増藻はタクシーの運転手に、「リーズナブル・ホテル」と言った。「チープ・ホテル?」と、運転手が訊き返した。「イェス・チープ・ホテル」と、増藻は答えた。タクシーはインディアン通りのホテルに止まった。
運転手が何かを言っている。何泊なのか訊いているようだ。「スリー。スリー・ナイト」と、増藻は答えた。運転手はホテルの受付に話をしてくれているようだ。
部屋でパンツを捨てて、直にズボンを履いた。シンガポールならどこでも買い物できるから、何も着替えを持ってこなかった。不思議と、捨てたパンツに汚物感がない。
下痢止め持ってくる余裕もなかった。東南アジアには必須うだろうに。いや待てよ。飛行機の中からおかしかった。という事は、この国に入る前、既に東南アジアの風が吹いていたんだな。電話でだって、相手の良し悪しが伝わるもんだ。だったら、時空を越える風だってあるはずだ。としたら、アレか? 昨日の夜、もう東南アジアの風が吹いていたのか? いや待て、昨日の夜があったから、俺は機上の人になったんだ。ああ、呼ばれたんだ、この国に。すべては未来からのメッセージだ。

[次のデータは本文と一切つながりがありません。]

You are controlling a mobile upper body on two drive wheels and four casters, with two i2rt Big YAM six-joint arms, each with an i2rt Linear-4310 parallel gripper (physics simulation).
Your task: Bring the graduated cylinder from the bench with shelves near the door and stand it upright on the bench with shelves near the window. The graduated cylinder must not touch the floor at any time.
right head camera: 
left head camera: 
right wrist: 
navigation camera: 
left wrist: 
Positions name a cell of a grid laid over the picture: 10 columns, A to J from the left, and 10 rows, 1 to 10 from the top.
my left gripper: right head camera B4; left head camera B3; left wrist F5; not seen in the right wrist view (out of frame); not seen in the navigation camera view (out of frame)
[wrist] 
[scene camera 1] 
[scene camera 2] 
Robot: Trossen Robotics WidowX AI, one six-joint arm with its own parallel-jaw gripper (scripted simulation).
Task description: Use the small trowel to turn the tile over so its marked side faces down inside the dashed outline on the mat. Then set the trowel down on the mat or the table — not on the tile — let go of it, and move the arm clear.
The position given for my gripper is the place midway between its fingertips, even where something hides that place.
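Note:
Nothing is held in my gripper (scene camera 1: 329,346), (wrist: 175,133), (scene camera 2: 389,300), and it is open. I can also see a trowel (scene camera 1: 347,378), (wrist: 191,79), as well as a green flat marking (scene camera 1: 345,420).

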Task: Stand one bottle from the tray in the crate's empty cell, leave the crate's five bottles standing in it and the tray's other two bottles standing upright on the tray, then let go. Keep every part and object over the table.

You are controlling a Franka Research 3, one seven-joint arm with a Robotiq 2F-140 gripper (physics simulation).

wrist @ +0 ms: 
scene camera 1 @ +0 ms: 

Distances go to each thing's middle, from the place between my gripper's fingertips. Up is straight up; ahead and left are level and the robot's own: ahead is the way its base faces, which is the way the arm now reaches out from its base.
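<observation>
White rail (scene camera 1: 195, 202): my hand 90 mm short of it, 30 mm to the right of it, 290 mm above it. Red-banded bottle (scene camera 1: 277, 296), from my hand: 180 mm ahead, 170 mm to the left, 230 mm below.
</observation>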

ホテルを出て歩くと、大きな通りに面した建物の一階が食堂になっている。
「なかなか、繊維質の少ないものが沢山じゃないか」増藻は「チキン・アンド・ビーフ」と注文した。皿に盛られたライスの上に、肉の佃煮みたいなものが乗せられている。増藻はそれをスプーンでまぜまぜしてほおばった。
「この辺の国ではまぜまぜしなくちゃね」
メシが食道を通り、胃を抜けて、小腸を急いでくぐり、大腸でこの水便と混ざるまで何分? 増藻は急に立ち上がり、悟った風になり、大きな通りに歩いて行った。
「マンホールの原理か」
下半身を出して、四つん這いになり、財布の中のコインを取り出して、肛門に押し当てた。粘りのある便が指を滑らせて、なかなかうまくいかない。
「縦にしちゃいけない。蓋をしなきゃ」
「ああ、札か……」
増藻は財布の中から札を出して、一枚ずつ肛門に詰めていった。穴から出ようとする力と、それを塞ぐ力が押し比べをして、爆発的な圧力が生まれた。増藻の尻の穴から、勢いよく、濡れた札のかたまりが飛び出していった。それは大きな通りを走る一台のポルシェのオープンカーに当たった。大丈夫。大丈夫。増藻の頭に誰かの声が響く。「何が大丈夫なのだろう? 俺の肛門括約筋のことか?」
ヤシの実みたいな肌色の男が増藻の腹を蹴っている。
「ファッキン・ジャパニーズ! ファッキン・ジャパニーズ!」
四度目に腹を蹴られたとき、増藻は自分の目が飛び出したような気がしたが、多分それは気のせいだろう。